> **TASK DESCRIPTION**
Find every line in the listing below that includes the word "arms", then give only how many there are.

> **RECORDED DATA**

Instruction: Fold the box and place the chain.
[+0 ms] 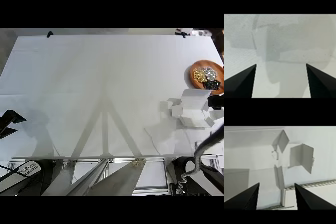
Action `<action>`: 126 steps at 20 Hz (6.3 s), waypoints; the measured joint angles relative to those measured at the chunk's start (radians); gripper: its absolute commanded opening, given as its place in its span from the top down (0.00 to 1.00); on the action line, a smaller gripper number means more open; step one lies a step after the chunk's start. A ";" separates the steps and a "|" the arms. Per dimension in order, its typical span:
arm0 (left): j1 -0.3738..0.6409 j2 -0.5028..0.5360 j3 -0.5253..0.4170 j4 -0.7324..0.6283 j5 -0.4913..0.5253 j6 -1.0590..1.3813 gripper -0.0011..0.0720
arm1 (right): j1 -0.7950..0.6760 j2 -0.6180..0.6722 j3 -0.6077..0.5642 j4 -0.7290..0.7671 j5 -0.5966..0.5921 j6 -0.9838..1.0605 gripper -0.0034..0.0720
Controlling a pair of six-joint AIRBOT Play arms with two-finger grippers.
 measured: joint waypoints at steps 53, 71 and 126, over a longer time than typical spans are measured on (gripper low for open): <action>0.000 0.000 0.000 0.000 0.000 0.000 0.03 | 0.750 -0.153 0.026 0.470 -0.143 0.379 0.94; 0.000 0.000 0.000 -0.038 0.172 -0.027 0.03 | 0.778 -0.263 0.016 0.109 -0.172 0.684 0.94; -1.270 -0.605 0.568 -0.727 0.179 0.997 0.46 | 0.778 -0.282 0.016 0.140 -0.214 0.542 0.94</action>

> **REPLY TO THE EXERCISE**
2